Below are records with pictures in them; print them exactly, omitting the pictures.

Dataset records:
※
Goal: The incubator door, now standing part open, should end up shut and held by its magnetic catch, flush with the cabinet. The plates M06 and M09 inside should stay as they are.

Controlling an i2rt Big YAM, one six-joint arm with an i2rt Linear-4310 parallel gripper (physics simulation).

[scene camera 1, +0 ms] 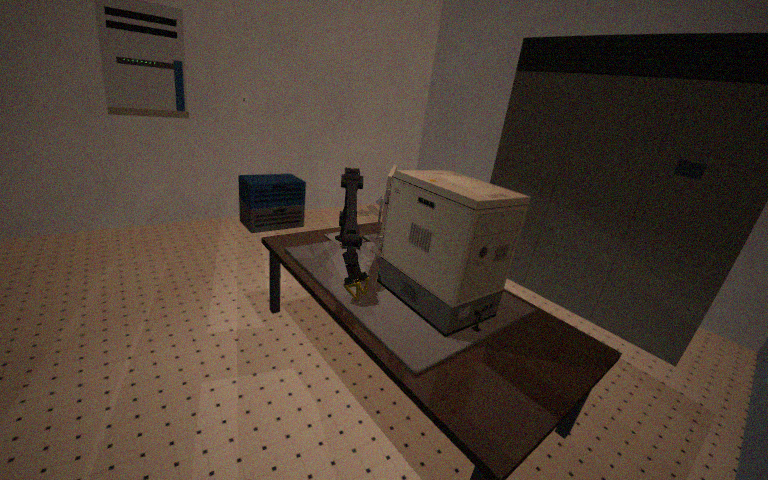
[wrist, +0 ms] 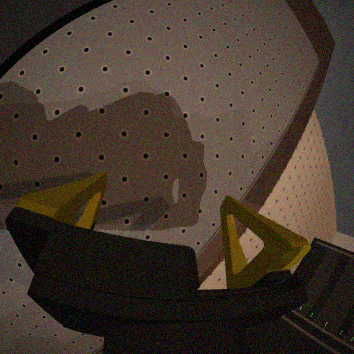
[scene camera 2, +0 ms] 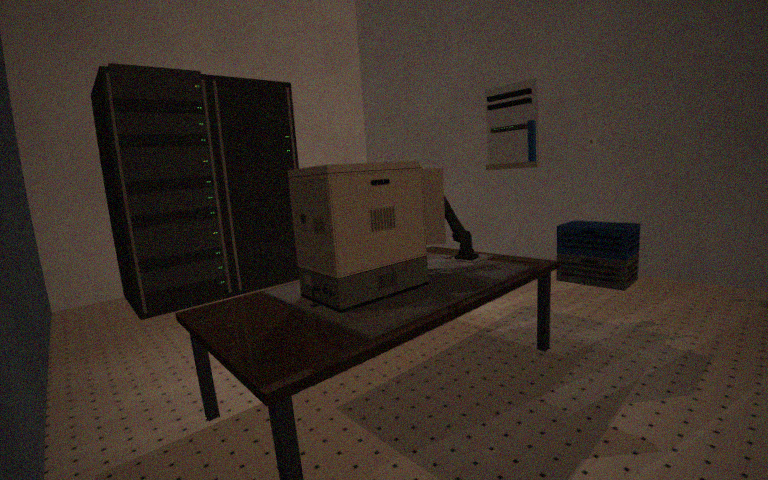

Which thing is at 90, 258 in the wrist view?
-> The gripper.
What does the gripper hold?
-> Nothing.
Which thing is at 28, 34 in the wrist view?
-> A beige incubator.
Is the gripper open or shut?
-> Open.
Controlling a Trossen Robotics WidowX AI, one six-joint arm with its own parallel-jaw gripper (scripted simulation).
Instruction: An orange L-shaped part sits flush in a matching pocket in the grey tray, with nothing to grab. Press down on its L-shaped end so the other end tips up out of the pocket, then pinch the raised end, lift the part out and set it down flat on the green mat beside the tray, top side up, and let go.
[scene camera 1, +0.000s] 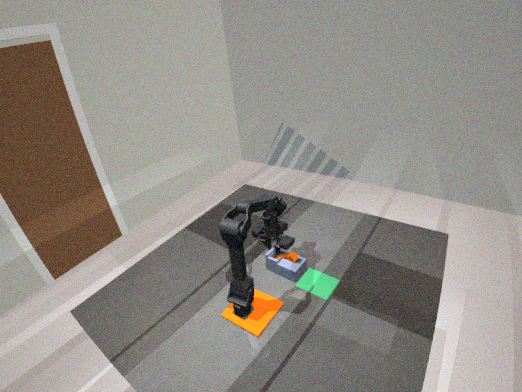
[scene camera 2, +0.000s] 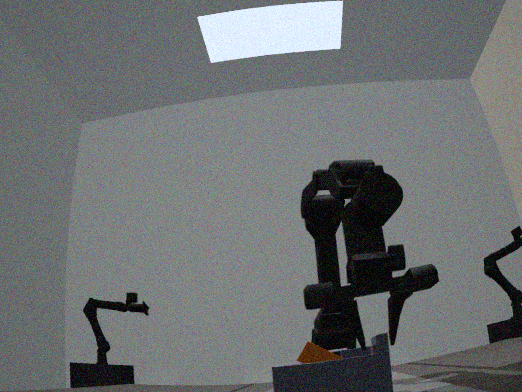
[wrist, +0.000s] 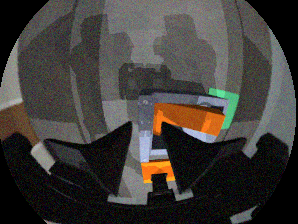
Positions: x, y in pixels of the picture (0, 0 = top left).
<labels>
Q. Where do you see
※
> RESPONSE TO THIS TASK
Goal: The incubator door, now standing part open, should end up shut and held by its magnetic catch, flush with the cabinet. The plates M06 and M09 inside should stay as they are.

Controlling an i2rt Big YAM, one six-joint arm with an i2rt Linear-4310 parallel gripper (physics simulation).

[scene camera 1, +0 ms] 
[wrist, +0 ms] 
[scene camera 2, +0 ms] 

Which thing is at 90, 258 in the wrist view?
-> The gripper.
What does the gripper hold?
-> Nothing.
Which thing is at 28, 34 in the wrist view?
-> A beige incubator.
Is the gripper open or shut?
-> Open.
Controlling a Trossen Robotics WidowX AI, one six-joint arm with its own parallel-jaw gripper (scripted simulation).
Instruction: An orange L-shaped part sits flush in a matching pocket in the grey tray, with nothing to grab. Press down on its L-shaped end so the other end tips up out of the pocket, then pinch the raised end, lift the part out and set it down flat on the green mat beside the tray, top side up, and let go.
[scene camera 1, +0.000s] 
[scene camera 2, +0.000s] 
[wrist, +0.000s] 
Positions: x, y in pixels of the picture (0, 0 = top left).
<labels>
Q. Where do you see

What has been written completes the answer.